Three modes of interpreting reality: Subjectivity, Objectivity & Abstractivity

Perspective is what makes experience Subjective.

Measurement is what makes things Objective.

Idealization is what makes concepts Abstractive. 

 

Subjectivity

My experience of this table in front of me can be enriched, gradually, increasingly the more perspectives I take of it; I can look at it to gather its brownish color and different angles will return different shades of brown depending on its specularity and where the light is coming from; I can knock on it to gather sounds from it, whether it's hollow or dense, wooden or metal; I can touch it to feel its texture and temperature, a warm finger will make the table feel cold, and a cold finger warm, conductive materials exaggerate this effect; I can smell and taste it to detect the kinds of chemicals that might be on it.

Key properties/features of perspective

  • these experiences I've gathered from the table are available only to me, specifically the version of me that experienced them earlier, though a "watered down" version of them can be retrieved from memory.
  • they cannot be directly shared with others, though they can be explained, analogized, drawn and similar scenarios can be setup such that others can gather similar experiences
  • the uniqueness of every individual can guarantee that these perceptions will be more or less different to my own relative to how similar their sense organs are to mine.

Objectivity

In contrast to subjective experience, we can use specialized instruments that can create digitized measurements that everyone can reliably read and agree to be the same and serve as representations of the things in the world. I can use a spectrometer to gather and record the light that the table gives off, or the eye drop feature in a photo editor that returns a 6 character hexadecimal representation of the color; I can record the sound from the table with a microphone and analyze it with an audio editing software; I can put a paper on top of it and draw over it with charcoal to record its grain, or use a thermometer to record its temperature; I can take samples from different areas of the table and analyze them with ICP (inductively coupled plasma) to record which kinds of chemicals are present.

Key properties/features of measurement

  • The measurements are independent of the mind making it easy to share with others.
  • The reliability of the digitally represented measurements allows for long chains of deduction that can sequentially depend on the one before without degradation.
  • Accurate measurements can be used to construct accurate simulations to explore "what if" scenarios that we have not experienced.

Abstractivity 

This word is coined here merely so as to have a place to put and talk about the concepts in everyday life that we interpret but which we can neither measure nor perceive yet still exist in some way. Legal concepts like justice & rights, philosophical concepts like morality & freewill, mathematical concepts like perfect circles & infinite straight lines, don't seem to be things we can be subjective about and perceive nor do they seem to be things we can be objective about and measure, at least not in the same way as I interpret my table.

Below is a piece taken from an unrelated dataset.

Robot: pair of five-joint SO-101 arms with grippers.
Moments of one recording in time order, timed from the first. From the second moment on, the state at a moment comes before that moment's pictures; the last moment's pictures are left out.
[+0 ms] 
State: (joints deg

I task someone with retrieving a table for me from storage of furniture that is likely to contain a table, they've never seen a table, they don't have a measuring tape and I haven't been to the storage to pick out a particular table. How would I have to formulate the task so as to maximize the chances of them finding a table? 

Task: find furniture that has these properties

  • has to have a flat level top
  • has to have enough legs to make it stable (preferably 4 but 3 and 5 aren't ruled out)
  • the flat top has to be at waist height and as wide as they are tall (to rule out miniature models, or movie props.)

The concept of the table I've just created exists as the relationship and interaction between information, rule & similarity based definitions that form categories and methods of simplification. The concept table is an idealization of the real objects in the world and the idealization is used as an anchor onto which we can leverage our expectations, examples and imagination.

Logic is another idealization, this time derived from causality of the objects in the world and how we perceive them, and is simplified to allow us to arrive to sound conclusions from true premises.

Boundaries

These three modes of interpretation aren't isolated from one another and they have a feature of graduality. We can have a very slight subjective experience by briefly glancing at something versus focusing intensely; we can measure things with more precise and sophisticated tools versus mere rulers; and categories, simplifications and rules can be more or less fuzzy in their definitions when idealizing our concepts. They also overlap into each other's domains in the sense that we can get a slight sense of objectivity by measuring things with our mere perceptions as when we employ our sense of dead reckoning in lieu of GPS, or logical syllogisms which can be used to measure the rationality of arguments.